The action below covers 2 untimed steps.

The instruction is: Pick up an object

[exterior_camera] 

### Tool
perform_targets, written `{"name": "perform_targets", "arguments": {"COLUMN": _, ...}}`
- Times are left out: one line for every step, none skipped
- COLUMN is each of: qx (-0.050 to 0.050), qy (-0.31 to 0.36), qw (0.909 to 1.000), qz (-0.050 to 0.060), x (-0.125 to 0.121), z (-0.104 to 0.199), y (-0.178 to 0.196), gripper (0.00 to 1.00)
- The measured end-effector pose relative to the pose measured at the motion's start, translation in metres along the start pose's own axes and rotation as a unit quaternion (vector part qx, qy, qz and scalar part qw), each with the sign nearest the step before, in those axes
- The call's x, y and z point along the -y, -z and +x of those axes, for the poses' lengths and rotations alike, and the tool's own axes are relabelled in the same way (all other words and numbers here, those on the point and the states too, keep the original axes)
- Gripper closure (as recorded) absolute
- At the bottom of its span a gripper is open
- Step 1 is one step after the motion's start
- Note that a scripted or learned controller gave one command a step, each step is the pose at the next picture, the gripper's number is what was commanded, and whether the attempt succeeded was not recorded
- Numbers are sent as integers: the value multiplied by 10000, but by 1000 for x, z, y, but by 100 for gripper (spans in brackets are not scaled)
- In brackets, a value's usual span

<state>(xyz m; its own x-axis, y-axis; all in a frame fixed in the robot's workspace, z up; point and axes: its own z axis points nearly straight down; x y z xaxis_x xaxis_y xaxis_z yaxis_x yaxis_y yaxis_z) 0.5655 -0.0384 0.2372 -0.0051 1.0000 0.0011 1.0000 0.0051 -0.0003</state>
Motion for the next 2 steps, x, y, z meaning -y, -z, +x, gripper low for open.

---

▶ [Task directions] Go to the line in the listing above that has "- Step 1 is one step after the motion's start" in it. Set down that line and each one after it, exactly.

▶ [Response box]
- Step 1 is one step after the motion's start
- Note that a scripted or learned controller gave one command a step, each step is the pose at the next picture, the gripper's number is what was commanded, and whether the attempt succeeded was not recorded
- Numbers are sent as integers: the value multiplied by 10000, but by 1000 for x, z, y, but by 100 for gripper (spans in brackets are not scaled)
- In brackets, a value's usual span

<state>(xyz m; its own x-axis, y-axis; all in a frame fixed in the robot's workspace, z up; point and axes: its own z axis points nearly straight down; x y z xaxis_x xaxis_y xaxis_z yaxis_x yaxis_y yaxis_z) 0.5655 -0.0384 0.2372 -0.0051 1.0000 0.0011 1.0000 0.0051 -0.0003</state>
Motion for the next 2 steps, x, y, z meaning -y, -z, +x, gripper low for open.

That finishes the answer to the exercise.